## Work required:
Pull every line containing "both" from the listing below.

## The data:

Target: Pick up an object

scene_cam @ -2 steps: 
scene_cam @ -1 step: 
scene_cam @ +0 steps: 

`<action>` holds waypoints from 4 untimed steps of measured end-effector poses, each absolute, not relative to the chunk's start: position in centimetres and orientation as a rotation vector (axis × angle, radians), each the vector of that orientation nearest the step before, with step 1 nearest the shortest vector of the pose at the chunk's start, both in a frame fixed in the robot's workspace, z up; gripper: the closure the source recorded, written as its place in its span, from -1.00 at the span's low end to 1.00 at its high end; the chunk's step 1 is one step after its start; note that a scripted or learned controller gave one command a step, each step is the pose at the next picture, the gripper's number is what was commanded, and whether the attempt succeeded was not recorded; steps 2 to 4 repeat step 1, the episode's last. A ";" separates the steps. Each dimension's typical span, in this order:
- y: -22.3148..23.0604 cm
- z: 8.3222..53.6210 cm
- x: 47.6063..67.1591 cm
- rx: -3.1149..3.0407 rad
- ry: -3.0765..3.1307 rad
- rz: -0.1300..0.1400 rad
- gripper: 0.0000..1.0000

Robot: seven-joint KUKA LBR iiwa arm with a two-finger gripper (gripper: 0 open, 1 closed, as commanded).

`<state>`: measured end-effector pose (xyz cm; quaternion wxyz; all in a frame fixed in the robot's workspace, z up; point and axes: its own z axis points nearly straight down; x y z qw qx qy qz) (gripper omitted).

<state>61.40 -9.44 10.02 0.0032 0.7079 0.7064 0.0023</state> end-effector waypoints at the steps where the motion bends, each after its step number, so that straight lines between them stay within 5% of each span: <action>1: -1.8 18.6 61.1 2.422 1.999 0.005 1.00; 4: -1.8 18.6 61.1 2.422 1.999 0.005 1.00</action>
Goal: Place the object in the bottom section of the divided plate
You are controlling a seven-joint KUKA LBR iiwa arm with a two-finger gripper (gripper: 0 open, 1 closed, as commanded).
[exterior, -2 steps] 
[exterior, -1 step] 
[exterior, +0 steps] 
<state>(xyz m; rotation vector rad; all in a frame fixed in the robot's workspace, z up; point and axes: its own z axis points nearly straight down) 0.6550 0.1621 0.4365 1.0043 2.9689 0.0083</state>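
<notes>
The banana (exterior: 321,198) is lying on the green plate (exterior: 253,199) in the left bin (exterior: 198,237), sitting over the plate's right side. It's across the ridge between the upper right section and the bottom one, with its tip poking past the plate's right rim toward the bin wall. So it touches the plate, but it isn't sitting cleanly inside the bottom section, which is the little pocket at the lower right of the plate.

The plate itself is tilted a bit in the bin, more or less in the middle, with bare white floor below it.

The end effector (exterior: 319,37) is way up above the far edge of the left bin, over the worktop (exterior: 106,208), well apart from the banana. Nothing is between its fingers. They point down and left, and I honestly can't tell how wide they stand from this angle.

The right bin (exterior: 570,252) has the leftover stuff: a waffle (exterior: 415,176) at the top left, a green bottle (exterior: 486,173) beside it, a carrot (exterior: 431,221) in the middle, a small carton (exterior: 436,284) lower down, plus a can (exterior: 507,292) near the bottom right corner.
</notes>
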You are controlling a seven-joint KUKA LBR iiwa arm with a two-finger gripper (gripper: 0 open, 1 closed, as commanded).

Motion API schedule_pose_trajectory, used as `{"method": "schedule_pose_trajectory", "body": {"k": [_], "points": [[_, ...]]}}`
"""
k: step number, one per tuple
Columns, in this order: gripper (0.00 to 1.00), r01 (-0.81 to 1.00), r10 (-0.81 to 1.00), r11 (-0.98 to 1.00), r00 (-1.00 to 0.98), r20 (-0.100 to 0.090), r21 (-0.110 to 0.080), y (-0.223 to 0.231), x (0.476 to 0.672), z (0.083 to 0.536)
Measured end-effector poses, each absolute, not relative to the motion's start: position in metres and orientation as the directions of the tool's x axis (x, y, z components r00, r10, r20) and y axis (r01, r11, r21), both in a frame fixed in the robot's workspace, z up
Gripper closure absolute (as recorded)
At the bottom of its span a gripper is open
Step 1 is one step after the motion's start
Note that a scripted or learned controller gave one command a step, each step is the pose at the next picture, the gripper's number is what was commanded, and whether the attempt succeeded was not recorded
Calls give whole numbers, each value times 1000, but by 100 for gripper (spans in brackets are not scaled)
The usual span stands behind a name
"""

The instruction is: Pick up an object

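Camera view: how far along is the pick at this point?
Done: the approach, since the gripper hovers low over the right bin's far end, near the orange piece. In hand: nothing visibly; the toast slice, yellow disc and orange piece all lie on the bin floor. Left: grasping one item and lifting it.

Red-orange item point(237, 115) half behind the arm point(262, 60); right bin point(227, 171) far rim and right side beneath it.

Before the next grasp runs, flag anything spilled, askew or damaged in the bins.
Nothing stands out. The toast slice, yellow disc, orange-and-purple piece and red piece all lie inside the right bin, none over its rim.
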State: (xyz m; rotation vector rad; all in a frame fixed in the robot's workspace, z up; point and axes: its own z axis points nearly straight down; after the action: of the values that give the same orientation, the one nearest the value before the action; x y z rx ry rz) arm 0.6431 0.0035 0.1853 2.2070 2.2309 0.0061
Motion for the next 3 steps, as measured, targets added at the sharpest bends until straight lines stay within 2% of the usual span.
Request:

## Result for this task:
`<action>` holds waypoints from 4 untimed steps of measured end-effector poses, each absolute, not relative to the chunk's start: position in centimetres and orientation as a rotation vector (axis × angle, radians), each the vector of that orientation nearest the step before, with step 1 nearest the shortest vector of the pose at the chunk's start, both in a frame fixed in the robot's workspace, z up; gripper: the closure the source recorded, written as its place in its span, from -1.00 at the span's low end to 1.00 at its high end; the chunk's step 1 is one step after its start; note that a scripted or learned controller gave one command a step, each step is the pose at the next picture, the gripper's number is what was commanded, and whether the attempt succeeded was not recorded; steps 2 to 4 repeat step 1, the episode's last. A ";" separates the steps. Each dimension's typical span, in this order:
Measured end-effector poses, each absolute, not relative to the motion's start: position in metres and orientation as the directions of the tool's x axis (x, y, z components r00, r10, r20) and y axis (r01, r11, r21), both in a frame fixed in the robot's workspace, z up

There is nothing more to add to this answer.